Brief — Please output the line that contains "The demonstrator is" and all later lines of the material, exactly, through the end.

Segment Start: Information given

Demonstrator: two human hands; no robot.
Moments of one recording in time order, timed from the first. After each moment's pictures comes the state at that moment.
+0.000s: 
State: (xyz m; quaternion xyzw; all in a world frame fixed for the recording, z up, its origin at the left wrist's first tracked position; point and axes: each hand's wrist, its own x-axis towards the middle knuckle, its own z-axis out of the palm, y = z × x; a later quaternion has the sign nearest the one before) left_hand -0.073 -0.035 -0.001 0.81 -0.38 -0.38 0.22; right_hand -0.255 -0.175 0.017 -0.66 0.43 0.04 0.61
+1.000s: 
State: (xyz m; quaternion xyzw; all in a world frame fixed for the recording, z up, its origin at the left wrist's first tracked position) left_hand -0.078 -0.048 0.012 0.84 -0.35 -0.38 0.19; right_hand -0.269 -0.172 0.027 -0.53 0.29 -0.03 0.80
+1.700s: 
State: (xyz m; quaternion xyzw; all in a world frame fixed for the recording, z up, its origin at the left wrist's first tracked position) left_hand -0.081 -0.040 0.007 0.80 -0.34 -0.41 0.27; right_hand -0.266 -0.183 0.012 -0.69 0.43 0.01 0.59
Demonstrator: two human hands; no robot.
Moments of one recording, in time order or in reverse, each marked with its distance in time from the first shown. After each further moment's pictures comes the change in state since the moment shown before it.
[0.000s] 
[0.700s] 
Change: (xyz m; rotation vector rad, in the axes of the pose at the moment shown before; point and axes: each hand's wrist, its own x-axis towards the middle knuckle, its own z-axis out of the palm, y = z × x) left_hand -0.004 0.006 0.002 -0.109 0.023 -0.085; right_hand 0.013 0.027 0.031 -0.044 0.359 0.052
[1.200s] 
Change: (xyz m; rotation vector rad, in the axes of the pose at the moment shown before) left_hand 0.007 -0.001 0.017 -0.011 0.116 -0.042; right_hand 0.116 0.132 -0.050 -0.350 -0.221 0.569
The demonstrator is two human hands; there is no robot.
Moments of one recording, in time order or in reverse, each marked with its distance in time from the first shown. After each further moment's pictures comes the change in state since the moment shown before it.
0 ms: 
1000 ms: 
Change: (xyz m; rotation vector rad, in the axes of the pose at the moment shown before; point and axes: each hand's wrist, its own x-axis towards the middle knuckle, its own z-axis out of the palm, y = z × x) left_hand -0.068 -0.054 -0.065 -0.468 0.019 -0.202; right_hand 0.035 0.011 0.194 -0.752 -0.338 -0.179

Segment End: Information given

Expected answer —
The demonstrator is two human hands; there is no robot.
Moments of one recording, in time order or in reverse, each marked with its distance in time from the first shown. After each further moment's pictures comes the change in state since the moment shown before it.
0 ms: 
1000 ms: 
Change: (xyz m; rotation vector rad, in the axes of the pose at the moment shown before; point and axes: each hand's wrist, its own x-axis towards the middle knuckle, its own z-axis out of the palm, y = z × x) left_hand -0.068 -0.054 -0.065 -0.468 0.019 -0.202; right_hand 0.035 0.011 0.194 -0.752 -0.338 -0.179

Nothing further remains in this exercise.